An intelligent system analysis of cervical cancer cells prediction using convolution neural network
摘要
Across the world, the women were affected by critical types of cancer which was named Cervical Cancer (CC) in their cervix part (which is connected to uterus with vagina) ninety percentage of women cervical cancer disease were linked to Human Papillomavirus (HPV) infection. In most of the residential countries the routine HPV testing has significantly reduced mortality rates but in developing countries the lack of affordable healthcare services continues to pose challenges for providing cost-effective solutions. This highlights the need for accurate algorithms to predict cervical cancer and identify women at risk. In recent years, Deep Learning (DL) architectures include leveraged to build precise predictive models to identify the accuracy in cervical cancer. This proposed work emphasis a novel and simplified transfer learning framework, incorporating VGGNet-19, ResNet -50, DenseNet-201, EfficientNet-B7 and InceptionresNet-V3, to categorize cervical images by the SIPaKMeD dataset.

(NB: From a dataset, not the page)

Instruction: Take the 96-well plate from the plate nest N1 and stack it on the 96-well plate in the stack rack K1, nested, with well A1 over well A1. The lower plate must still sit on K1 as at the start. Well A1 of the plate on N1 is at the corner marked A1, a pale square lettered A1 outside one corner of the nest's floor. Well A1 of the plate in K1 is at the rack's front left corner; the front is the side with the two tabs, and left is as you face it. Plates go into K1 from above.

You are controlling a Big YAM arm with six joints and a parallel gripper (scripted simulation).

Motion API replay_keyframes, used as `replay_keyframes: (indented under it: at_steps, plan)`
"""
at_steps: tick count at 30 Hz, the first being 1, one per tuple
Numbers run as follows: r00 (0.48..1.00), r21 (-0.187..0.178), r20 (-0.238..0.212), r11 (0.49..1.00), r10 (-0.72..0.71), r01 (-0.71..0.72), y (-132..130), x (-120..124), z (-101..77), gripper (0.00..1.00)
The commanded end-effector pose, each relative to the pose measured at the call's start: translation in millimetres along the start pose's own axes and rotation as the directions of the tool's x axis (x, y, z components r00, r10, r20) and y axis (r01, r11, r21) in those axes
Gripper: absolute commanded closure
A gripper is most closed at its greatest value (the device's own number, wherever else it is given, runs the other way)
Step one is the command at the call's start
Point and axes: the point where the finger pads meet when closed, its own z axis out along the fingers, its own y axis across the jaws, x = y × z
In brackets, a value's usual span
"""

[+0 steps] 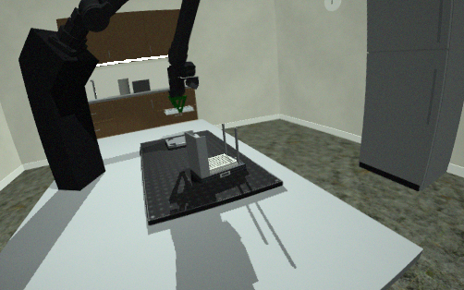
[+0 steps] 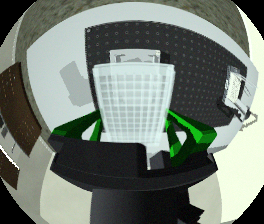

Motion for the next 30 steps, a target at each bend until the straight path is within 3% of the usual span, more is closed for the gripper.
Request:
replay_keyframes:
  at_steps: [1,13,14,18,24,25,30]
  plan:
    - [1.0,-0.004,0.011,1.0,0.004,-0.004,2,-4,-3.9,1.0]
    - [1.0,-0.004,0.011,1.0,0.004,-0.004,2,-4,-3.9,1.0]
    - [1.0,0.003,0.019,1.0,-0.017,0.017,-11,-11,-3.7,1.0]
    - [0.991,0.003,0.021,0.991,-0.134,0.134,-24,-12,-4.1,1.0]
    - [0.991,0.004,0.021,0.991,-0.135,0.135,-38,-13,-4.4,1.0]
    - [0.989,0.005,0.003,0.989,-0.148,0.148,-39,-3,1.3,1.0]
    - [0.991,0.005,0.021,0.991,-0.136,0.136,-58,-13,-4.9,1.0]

The Advanced DenseNet-201 method is out performed through Various metrics and effective accuracy was achieved compare with existing models this proposed system Resnet-50 which yielded improved result after augmentation and also used to attain the most effective accuracy 99.71% along with Precision, Recall, and F1-scores of 0.99. These outcomes validate the effectiveness of our advance in enabling affordable along with well-organized first-level screening for cervical cancer.